* [Work item]:
Output each line of the data word for word, from the first through the line that holds "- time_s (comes", and leave off whatever follows.

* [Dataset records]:
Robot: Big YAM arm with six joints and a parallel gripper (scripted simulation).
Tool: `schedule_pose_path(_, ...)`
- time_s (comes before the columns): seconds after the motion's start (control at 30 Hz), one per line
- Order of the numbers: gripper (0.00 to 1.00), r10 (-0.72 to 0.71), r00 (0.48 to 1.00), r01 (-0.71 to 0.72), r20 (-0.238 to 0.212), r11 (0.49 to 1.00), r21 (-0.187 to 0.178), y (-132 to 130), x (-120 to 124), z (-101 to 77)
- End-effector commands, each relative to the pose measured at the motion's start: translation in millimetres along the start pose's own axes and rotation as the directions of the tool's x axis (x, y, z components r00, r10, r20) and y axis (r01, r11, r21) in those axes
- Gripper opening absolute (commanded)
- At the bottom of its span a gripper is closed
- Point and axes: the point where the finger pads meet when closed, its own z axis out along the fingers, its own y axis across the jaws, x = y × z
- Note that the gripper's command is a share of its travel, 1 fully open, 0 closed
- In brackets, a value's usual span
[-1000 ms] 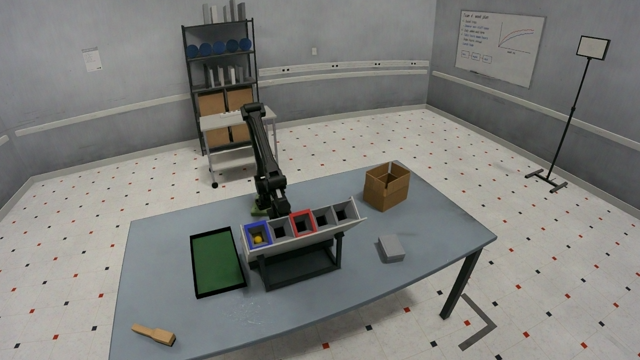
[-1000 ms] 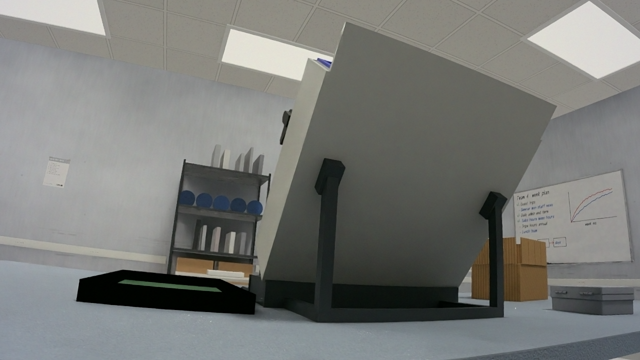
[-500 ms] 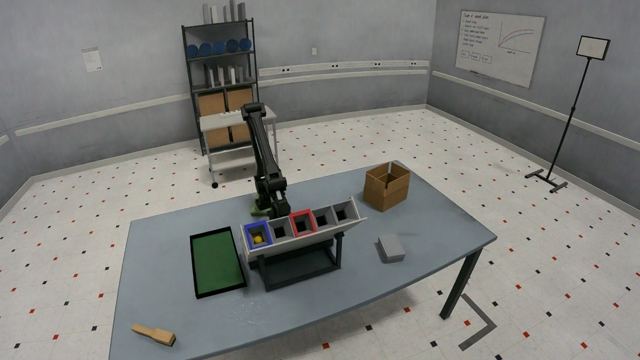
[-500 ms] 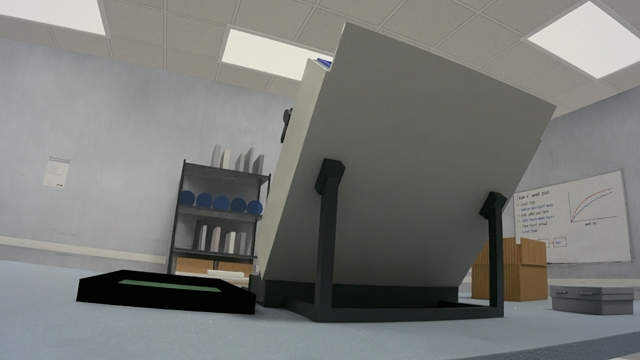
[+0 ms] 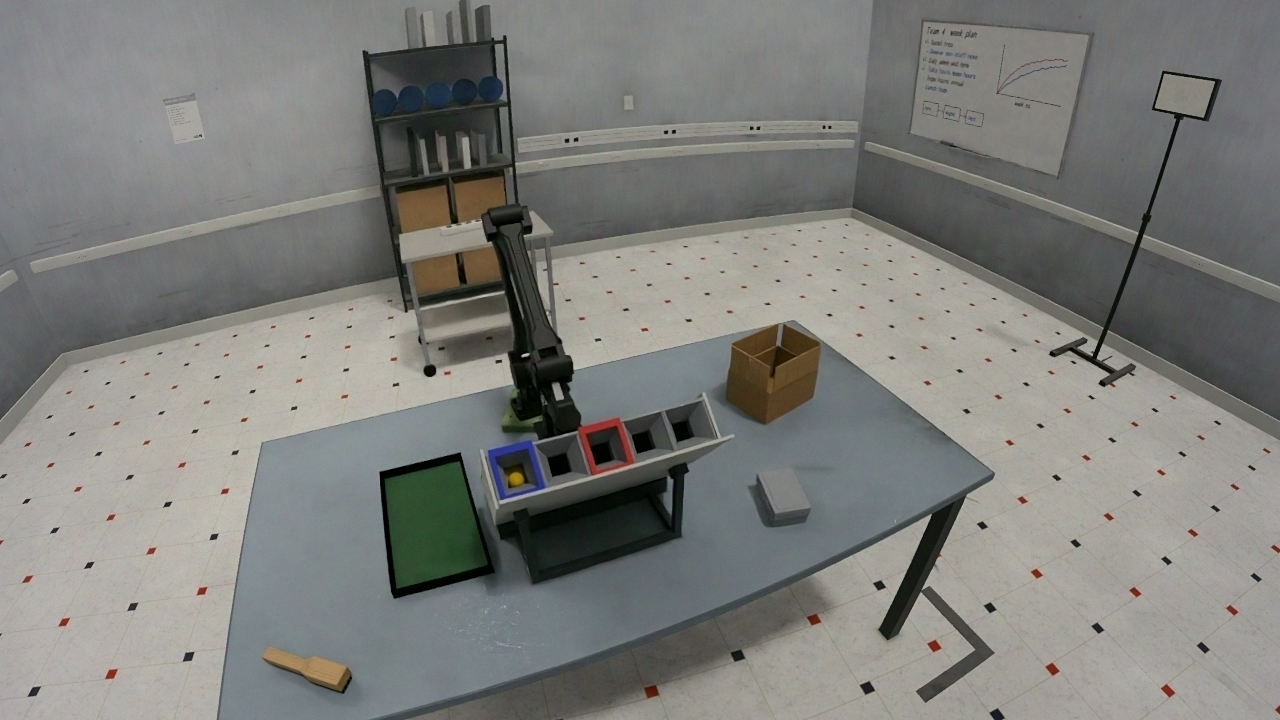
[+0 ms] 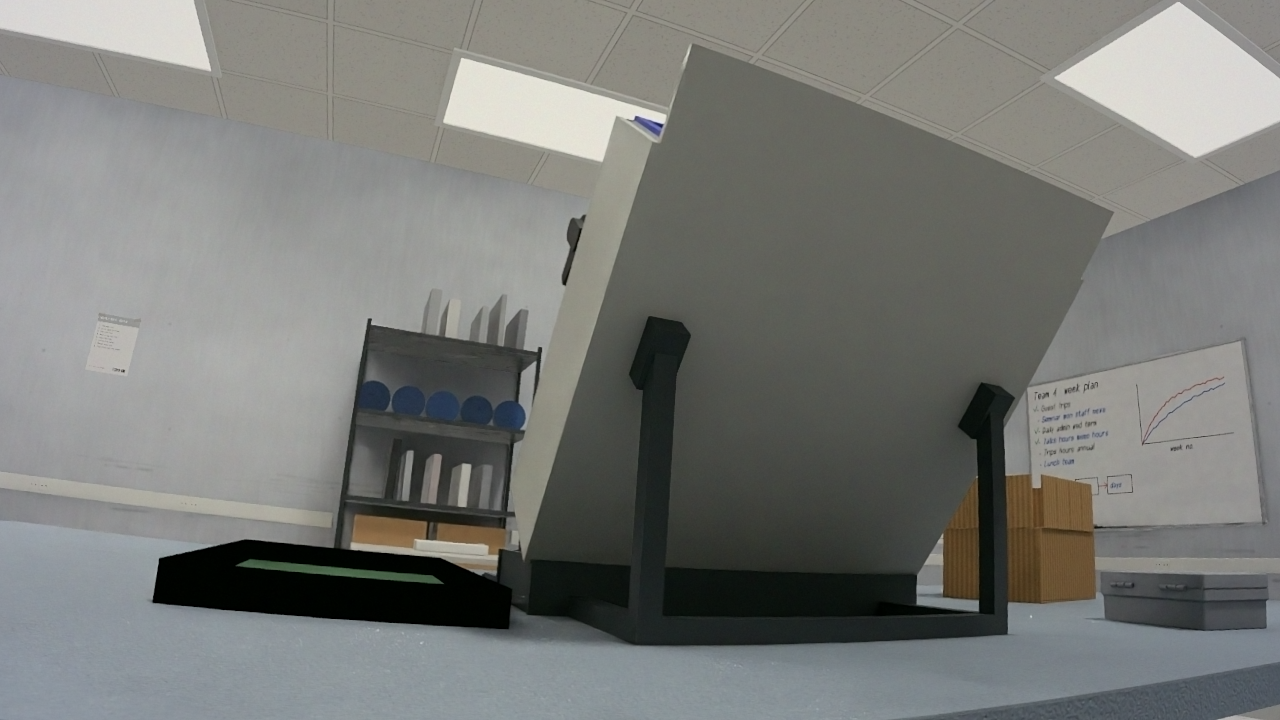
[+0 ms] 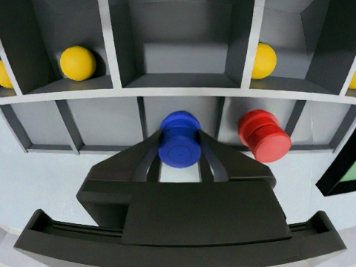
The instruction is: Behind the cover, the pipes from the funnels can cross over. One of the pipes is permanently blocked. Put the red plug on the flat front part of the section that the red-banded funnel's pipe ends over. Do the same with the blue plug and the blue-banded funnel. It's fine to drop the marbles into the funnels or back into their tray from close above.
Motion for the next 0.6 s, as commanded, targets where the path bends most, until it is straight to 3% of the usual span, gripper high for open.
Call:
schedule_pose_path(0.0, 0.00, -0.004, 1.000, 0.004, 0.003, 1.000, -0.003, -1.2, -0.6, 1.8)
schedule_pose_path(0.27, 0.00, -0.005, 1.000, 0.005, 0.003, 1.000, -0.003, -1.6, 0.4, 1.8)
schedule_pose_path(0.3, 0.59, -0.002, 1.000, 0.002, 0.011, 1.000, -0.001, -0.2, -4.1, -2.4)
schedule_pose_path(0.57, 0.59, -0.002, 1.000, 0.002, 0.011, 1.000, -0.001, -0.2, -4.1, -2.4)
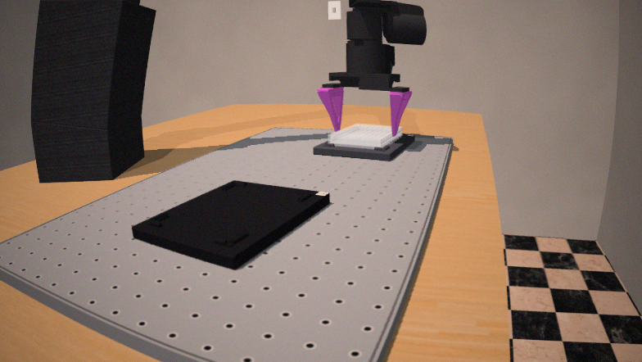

* [Solution below]:
Robot: Big YAM arm with six joints and a parallel gripper (scripted simulation).
Tool: `schedule_pose_path(_, ...)`
- time_s (comes before the columns): seconds after the motion's start (control at 30 Hz), one per line

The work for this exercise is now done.